Winter Safety Tips for Senior Citizens

Winter safety is essential for everyone, especially senior citizens. According to the CDC, winter’s cold weather kills twice as many people as summer heat. Here’s what you need to know to stay healthy and safe until spring, and keep your loved ones protected.

Keep Warm Inside and Out

You might think you need to be outside in the elements to freeze to death or get frostbite, but these conditions can set in even when you feel safe indoors. Hypothermia can set in at temperatures of 50 degrees Fahrenheit depending on the weather conditions. Poor nutrition and certain medicines can also increase risk for hypothermia. Frostbite can only occur at freezing temperatures, but extremities like hands, feet, and the face and ears are very vulnerable to frostbite in older people.

The CDC recommends dressing in at least three layers to keep warm and protected.
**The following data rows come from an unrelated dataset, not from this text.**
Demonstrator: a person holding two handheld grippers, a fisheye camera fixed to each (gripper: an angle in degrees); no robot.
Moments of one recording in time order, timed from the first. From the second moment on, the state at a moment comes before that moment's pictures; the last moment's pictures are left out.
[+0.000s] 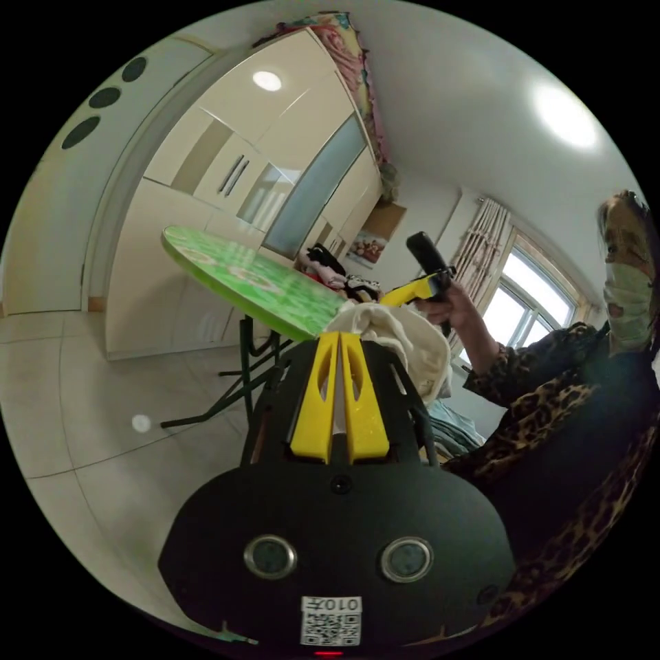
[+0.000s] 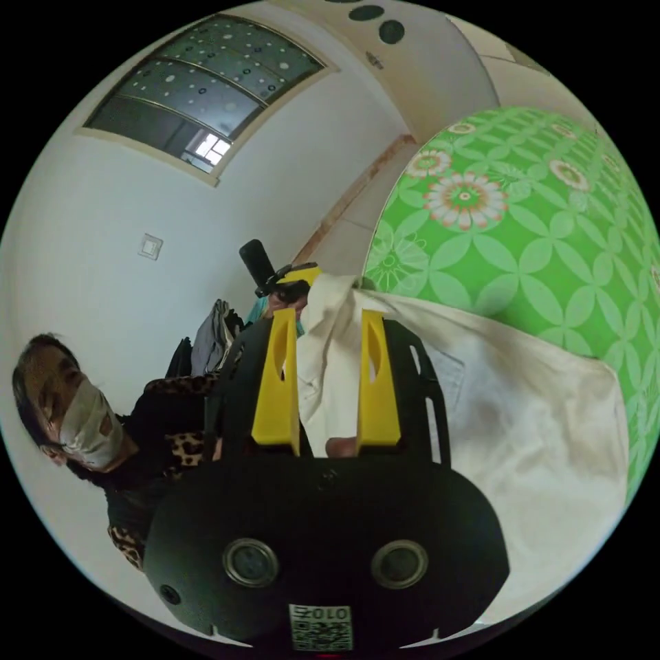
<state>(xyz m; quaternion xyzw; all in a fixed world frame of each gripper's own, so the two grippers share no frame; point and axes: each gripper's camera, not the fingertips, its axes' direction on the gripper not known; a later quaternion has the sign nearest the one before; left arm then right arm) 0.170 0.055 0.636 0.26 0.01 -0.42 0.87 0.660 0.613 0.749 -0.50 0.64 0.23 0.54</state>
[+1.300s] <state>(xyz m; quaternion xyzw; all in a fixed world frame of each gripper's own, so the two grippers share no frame) 0.028 -0.068 0.690 0.24 0.24 -0.16 0.93 0.657 0.535 0.920 -0.73 0.56 -0.02 0.39</state>
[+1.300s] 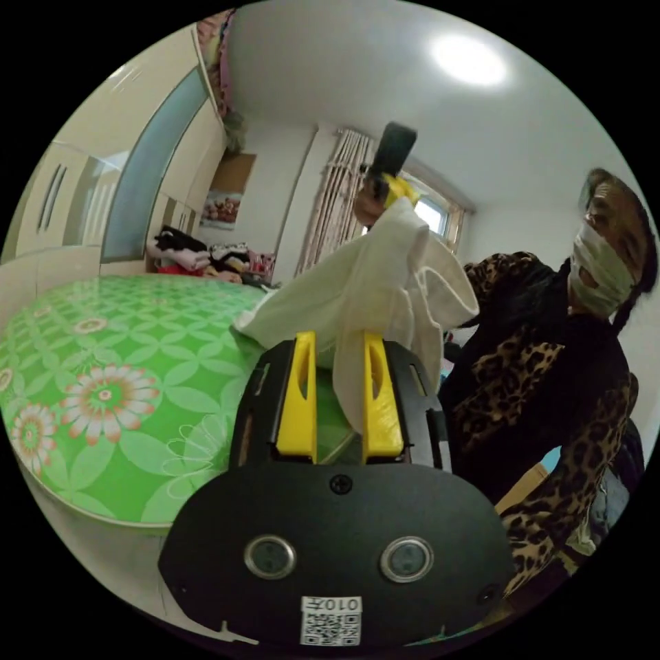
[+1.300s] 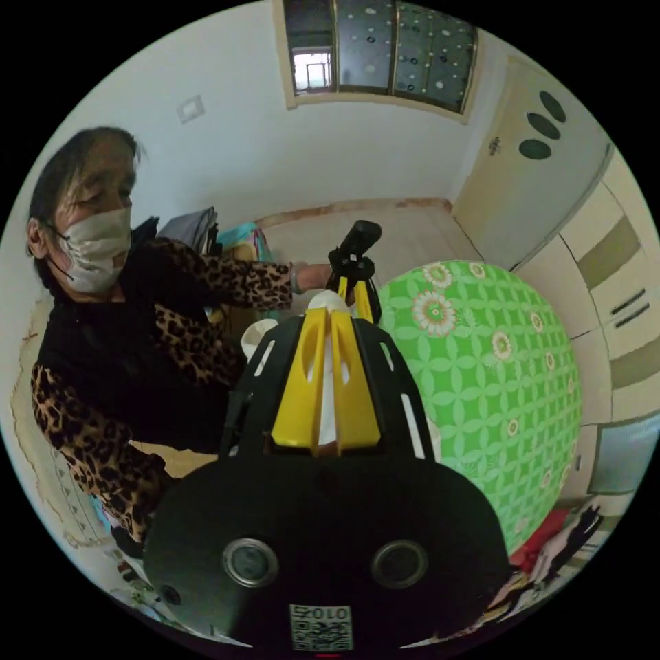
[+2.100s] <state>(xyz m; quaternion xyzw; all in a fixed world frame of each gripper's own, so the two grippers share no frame) 0.058 -0.057 0.677 0.36 0.25 -0.08 0.90 0.668 0.558 0.971 -0.85 0.41 -0.03 0.33</state>
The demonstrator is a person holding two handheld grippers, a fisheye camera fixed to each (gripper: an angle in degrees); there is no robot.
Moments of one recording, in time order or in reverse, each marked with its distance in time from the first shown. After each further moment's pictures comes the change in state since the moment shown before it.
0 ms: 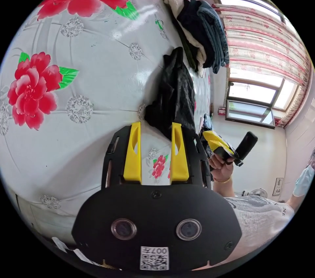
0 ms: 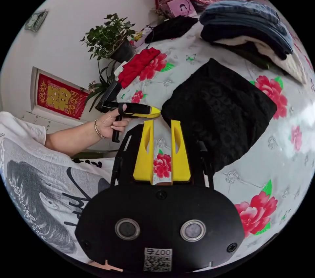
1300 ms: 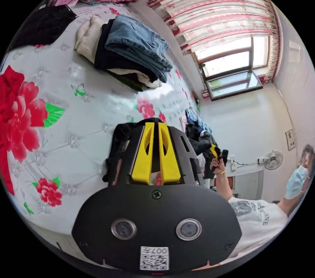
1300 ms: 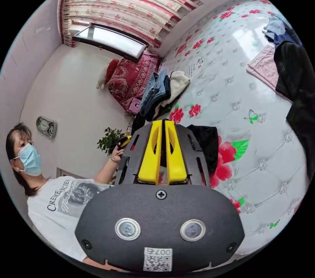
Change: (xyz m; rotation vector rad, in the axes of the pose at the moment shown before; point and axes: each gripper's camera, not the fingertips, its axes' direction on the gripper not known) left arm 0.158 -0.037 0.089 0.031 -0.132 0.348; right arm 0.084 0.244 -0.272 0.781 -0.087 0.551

When outside, wear waterproof shoes, mittens, hats, and scarves to protect your extremities. At home, make sure to keep the heat on and keep a backup heat source, like a space heater, available as well.

Plan for Snow Removal

Another winter safety tip for retirees and seniors is to let someone else handle the snow shovel this year! Did you know 12,000 people a year are injured and 100 die as a result of shoveling snow? Between the risk to slip and fall, the exposure to the cold, the strain on the shoulders and back, and the potential for heart attack, this is actually one of the most dangerous household tasks for the elderly. In fact, Harvard Medical School has come out to say that those age 50 or older should just avoid shoveling snow altogether if they can do so.

Avoid Icy Conditions

Other than shoveling the driveway, there are many other icy conditions to be aware of as both a driver and a pedestrian. You should certainly avoid driving when conditions are bad, especially if your local weather advisories or travel advisories direct you to do so. This isn’t just due to the hazards of driving, but also other drivers, and the risk of cold or freezing temperatures in the car.

If you have to go out walking in the cold, remember to go slowly and wear appropriate shoes or boots with good traction. Your old worn sneakers may not prevent you from falling on ice! Make sure to wear gloves so you can keep your hands out of your pockets for balance.

Monitor Fire Hazards

With cold weather, fire and carbon monoxide risks also increase. Space heaters, fireplaces, ovens, and even holiday decorations can all play a role in these risks. But space heaters are the main cause of fatal home fires in the U.S.

When it comes to space heater safety, be sure the heater is not damaged in any way before use. Follow all included instructions and recommendations, and keep the heater a safe distance from flammable objects like curtains or blankets. If you have a fireplace, make sure the chimney is clean and safe to use. Lastly, make sure you have a working smoke detector and carbon monoxide detector to alert you if something goes wrong.

These winter safety tips are tried-and-tested ways to keep safe during bad winter weather. Have a happy and healthy season!